Removing stop words and punctuation using tokens.
[token for token in tokens if not (token.is_stop or token.is_punct)]
[sentence, customized, delimiters]
Tokens also contain an attribute for the lemma of a word.
[token.lemma_ for token in tokens if not token.is_stop and not token.is_punct]
['sentence', 'customize', 'delimiter']
From Tokens to Word Counts¶
doc_tokens = list(token for token in test_doc_)
word_freq = Counter(
[token.lemma_.lower() for token in doc_tokens
if not token.is_stop and token.is_alpha]
)
word_freq.most_common(10)
[('fidelity', 10), ('investment', 9), ('personal', 7), ('investing', 7), ('lgim', 6), ('customer', 6), ('international', 4), ('uk', 4), ('business', 4), ('platform', 4)]
Part of Speech Tagging¶
All documents that have been through the SpaCy pipleine have been Part of Speech (POS) tagged, the results of which can be accessed via a token's attributes.
for token in doc_tokens[:5]:
print(f"{token.text}|{token.tag_}|{token.pos_}|{spacy.explain(token.tag_)}|")
Fidelity|NNP|PROPN|noun, proper singular| International|NNP|PROPN|noun, proper singular| acquires|VBZ|VERB|verb, 3rd person singular present| LGIM|NNP|PROPN|noun, proper singular| ’s|POS|PART|possessive ending|
Rules-Based Matching¶
You could think of this as an enhanced regex that can use token attributes, such as POS tags, etc.
def extract_full_name(doc: Doc) -> List[str]:
matcher = Matcher(nlp.vocab)
patterns = [[{"POS": "PROPN"}, {"POS": "PROPN"}]]
matcher.add("FULL_NAME", patterns)
return [doc[start:end].text for match_id, start, end in matcher(doc)]
Counter(extract_full_name(test_doc_))
Counter({'Fidelity International': 3, 'Michael Klimes': 1, 'General Investment': 1, 'Investment Management': 1, 'Personal Investing': 2, 'Stuart Welch': 1, 'Cavendish Online': 1, 'Online Investments': 1, 'Investments Limited': 1, 'Michelle Scrimgeour': 1})
Phrase Detection¶
Noun phrases can be automatically processed by SpaCy.
noun_chunks = [chunk for chunk in test_doc_.noun_chunks]
noun_chunks[:5]
[Fidelity International, LGIM’s UK personal investing arm, Michael Klimes, 23rd, October]
Named Entity Recognition¶
for ent in test_doc_.ents:
print(f"{ent.text}|{ent.label_}|{spacy.explain(ent.label_)}")
Fidelity International|ORG|Companies, agencies, institutions, etc.
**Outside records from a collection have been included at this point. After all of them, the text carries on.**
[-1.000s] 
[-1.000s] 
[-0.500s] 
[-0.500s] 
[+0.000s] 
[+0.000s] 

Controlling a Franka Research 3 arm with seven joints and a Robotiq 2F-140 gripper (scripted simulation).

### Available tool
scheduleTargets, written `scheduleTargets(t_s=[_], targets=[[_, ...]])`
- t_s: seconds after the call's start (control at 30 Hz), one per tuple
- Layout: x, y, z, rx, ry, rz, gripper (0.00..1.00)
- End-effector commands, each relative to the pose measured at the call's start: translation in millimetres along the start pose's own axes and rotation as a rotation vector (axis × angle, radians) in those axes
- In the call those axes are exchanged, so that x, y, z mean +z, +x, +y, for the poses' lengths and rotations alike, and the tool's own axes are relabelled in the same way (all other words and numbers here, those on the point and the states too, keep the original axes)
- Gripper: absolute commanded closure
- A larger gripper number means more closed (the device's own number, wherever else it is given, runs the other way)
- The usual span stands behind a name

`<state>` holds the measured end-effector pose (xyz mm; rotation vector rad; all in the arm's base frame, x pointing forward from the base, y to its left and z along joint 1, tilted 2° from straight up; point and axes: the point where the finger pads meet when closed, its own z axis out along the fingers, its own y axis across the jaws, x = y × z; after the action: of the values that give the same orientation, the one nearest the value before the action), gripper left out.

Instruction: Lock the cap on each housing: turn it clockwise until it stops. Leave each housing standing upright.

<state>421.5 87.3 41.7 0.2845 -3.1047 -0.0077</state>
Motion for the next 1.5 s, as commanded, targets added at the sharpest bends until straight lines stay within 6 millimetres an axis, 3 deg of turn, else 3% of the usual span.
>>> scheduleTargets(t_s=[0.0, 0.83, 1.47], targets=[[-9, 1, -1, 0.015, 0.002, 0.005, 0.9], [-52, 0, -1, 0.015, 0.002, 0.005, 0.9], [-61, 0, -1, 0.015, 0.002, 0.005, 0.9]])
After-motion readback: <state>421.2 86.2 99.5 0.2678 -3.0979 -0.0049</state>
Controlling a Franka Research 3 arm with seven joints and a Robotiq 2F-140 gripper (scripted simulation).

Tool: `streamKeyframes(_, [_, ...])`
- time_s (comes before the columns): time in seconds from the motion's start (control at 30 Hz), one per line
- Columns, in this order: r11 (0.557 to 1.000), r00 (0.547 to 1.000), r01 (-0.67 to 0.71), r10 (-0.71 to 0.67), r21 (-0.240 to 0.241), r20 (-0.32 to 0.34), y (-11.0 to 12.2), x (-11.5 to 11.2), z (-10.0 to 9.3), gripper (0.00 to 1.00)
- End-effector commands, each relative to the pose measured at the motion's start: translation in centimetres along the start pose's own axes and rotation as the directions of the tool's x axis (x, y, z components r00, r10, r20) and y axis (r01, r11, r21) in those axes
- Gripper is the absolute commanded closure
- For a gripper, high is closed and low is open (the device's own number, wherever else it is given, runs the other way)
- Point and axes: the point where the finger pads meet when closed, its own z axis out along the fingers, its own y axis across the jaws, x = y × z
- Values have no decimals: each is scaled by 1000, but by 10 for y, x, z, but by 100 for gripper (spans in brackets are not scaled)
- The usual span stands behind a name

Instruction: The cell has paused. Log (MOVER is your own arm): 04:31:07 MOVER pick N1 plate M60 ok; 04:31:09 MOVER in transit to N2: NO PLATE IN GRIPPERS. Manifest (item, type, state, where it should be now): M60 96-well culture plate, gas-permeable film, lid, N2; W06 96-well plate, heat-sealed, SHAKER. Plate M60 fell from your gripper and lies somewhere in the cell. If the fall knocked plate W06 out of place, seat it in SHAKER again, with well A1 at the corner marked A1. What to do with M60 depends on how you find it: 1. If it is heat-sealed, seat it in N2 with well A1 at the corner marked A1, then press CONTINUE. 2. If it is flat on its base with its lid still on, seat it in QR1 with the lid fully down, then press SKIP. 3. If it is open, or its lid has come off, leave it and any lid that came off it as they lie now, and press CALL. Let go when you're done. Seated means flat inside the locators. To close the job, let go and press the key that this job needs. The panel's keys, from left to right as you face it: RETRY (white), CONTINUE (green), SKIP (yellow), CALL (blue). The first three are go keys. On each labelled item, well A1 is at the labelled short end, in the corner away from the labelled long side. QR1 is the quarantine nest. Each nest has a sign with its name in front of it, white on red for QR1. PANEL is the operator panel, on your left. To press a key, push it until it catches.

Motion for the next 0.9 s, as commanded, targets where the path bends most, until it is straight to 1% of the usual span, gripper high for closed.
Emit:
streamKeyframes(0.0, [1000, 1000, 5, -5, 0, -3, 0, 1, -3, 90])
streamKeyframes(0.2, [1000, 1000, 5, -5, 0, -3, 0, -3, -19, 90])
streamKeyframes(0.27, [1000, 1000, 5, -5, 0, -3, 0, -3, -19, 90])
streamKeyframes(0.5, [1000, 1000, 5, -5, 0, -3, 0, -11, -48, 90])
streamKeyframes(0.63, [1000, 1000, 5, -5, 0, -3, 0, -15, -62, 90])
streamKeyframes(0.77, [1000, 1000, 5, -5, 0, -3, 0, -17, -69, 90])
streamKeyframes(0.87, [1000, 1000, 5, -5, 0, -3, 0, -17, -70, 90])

LGIM|ORG|Companies, agencies, institutions, etc. UK|GPE|Countries, cities, states Michael Klimes|PERSON|People, including fictional Fidelity International|ORG|Companies, agencies, institutions, etc. Legal & General Investment Management’s|ORG|Companies, agencies, institutions, etc. UK|GPE|Countries, cities, states Fidelity’s|ORG|Companies, agencies, institutions, etc. UK|GPE|Countries, cities, states almost 300,000|CARDINAL|Numerals that do not fall under another type 5.8bnin|MONEY|Monetary values, including unit Fidelity’s Personal Investing|ORG|Companies, agencies, institutions, etc. 280,000|CARDINAL|Numerals that do not fall under another type 20.3bn|MONEY|Monetary values, including unit the next 12 months|DATE|Absolute or relative dates or periods Fidelity|ORG|Companies, agencies, institutions, etc. today|DATE|Absolute or relative dates or periods over 3,000|CARDINAL|Numerals that do not fall under another type Isa, Sipp|ORG|Companies, agencies, institutions, etc. Fidelity’s|ORG|Companies, agencies, institutions, etc. daily|DATE|Absolute or relative dates or periods Fidelity’s|ORG|Companies, agencies, institutions, etc. Android|ORG|Companies, agencies, institutions, etc. June|DATE|Absolute or relative dates or periods Fidelity|ORG|Companies, agencies, institutions, etc. Fidelity International|ORG|Companies, agencies, institutions, etc. Stuart Welch|PERSON|People, including fictional Cavendish Online Investments Limited|ORG|Companies, agencies, institutions, etc. UK|GPE|Countries, cities, states LGIM|ORG|Companies, agencies, institutions, etc. Michelle Scrimgeour|PERSON|People, including fictional LGIM|ORG|Companies, agencies, institutions, etc. two|CARDINAL|Numerals that do not fall under another type Fidelity International’s|ORG|Companies, agencies, institutions, etc. LGIM|ORG|Companies, agencies, institutions, etc.